A quick web search revealed the official repair procedure from Microsoft: How to recover from a corrupted registry that prevents Windows XP from starting. The procedure looks like this:

  • Boot the machine using the XP install CD and enter the recovery console
  • Copy the five registry hives (system, software, sam, security and default) from \WINDOWS\SYSTEM32\CONFIG into a backup location
  • Copy default registry hives from \WINDOWS\REPAIR in their place
  • Boot into Windows and use the desktop to copy backup registry hives created by System Restore into a temporary location
  • Reboot into the recovery console again
  • Copy the backup registry hives into \WINDOWS\SYSTEM32\CONFIG
  • Reboot into Windows again (yawn)
  • Use the System Restore utility to restore the system to the most recent restore point.

I did this the first time, and it turned out to be an awful lot of fiddling around just to restore a backup of five files. One problem is that installing the default registry hives and booting Windows makes a mess of the user profiles, which is why the later system restore is required. As far as I can see, Microsoft recommend this procedure simply to avoid people having to dig around in the filesystem at the recovery console.

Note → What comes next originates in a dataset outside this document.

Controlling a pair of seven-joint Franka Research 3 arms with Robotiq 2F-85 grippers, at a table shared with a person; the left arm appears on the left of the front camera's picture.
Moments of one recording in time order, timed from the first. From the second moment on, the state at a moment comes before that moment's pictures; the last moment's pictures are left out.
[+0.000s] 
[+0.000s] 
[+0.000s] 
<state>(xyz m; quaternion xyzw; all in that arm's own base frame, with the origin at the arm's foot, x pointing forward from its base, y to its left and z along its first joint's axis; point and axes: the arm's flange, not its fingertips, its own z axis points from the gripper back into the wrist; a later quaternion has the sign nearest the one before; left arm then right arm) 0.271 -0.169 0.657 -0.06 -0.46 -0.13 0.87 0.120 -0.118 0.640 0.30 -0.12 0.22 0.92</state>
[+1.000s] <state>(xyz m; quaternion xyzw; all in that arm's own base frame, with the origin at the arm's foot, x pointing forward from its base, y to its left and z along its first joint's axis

The next time the same fault occurred, I decided to try a short cut. This is what I did.

  • Boot the machine using the XP install CD and enter the recovery console.
  • Copy the corrupt registry hive (system) from \WINDOWS\SYSTEM32\CONFIG into a backup location, just in case
  • Still in the recovery console, find the most recent backup created by System Restore
  • Copy the system registry hive from there into \WINDOWS\SYSTEM32\CONFIG
  • Reboot into Windows and start working again.

The tricky part about this is that the system restore folder names are really long and unpleasant to type, and the recovery console doesn’t have command completion. However, you only have to do it once.

First, find the most recent _restore folder in \System Volume Information:

Img_1230

Then, the most recent RPxxx folder inside there:

Img_1231

That folder will contain a ‘snapshot’ folder, inside which are the registry backups. Copy the relevant one into \WINDOWS\SYSTEM32\CONFIG. Note that the filenames are different:

Img_1234

Type ‘exit’ to reboot, and that’s it. Job done. It worked for me: a ginormous download that Firefox had been working on continued exactly where it left off, and I’m typing this on the very same machine.

It would probably be possible to do exactly the same process using a bootable Linux CD, too, as long as it was capable of reading and writing NTFS filesystems in a trustworthy way.

Incidentally, all this is only possible because XP automagically saves backups of important things using System Restore. Say what you like about Microsoft, but that’s a really useful feature.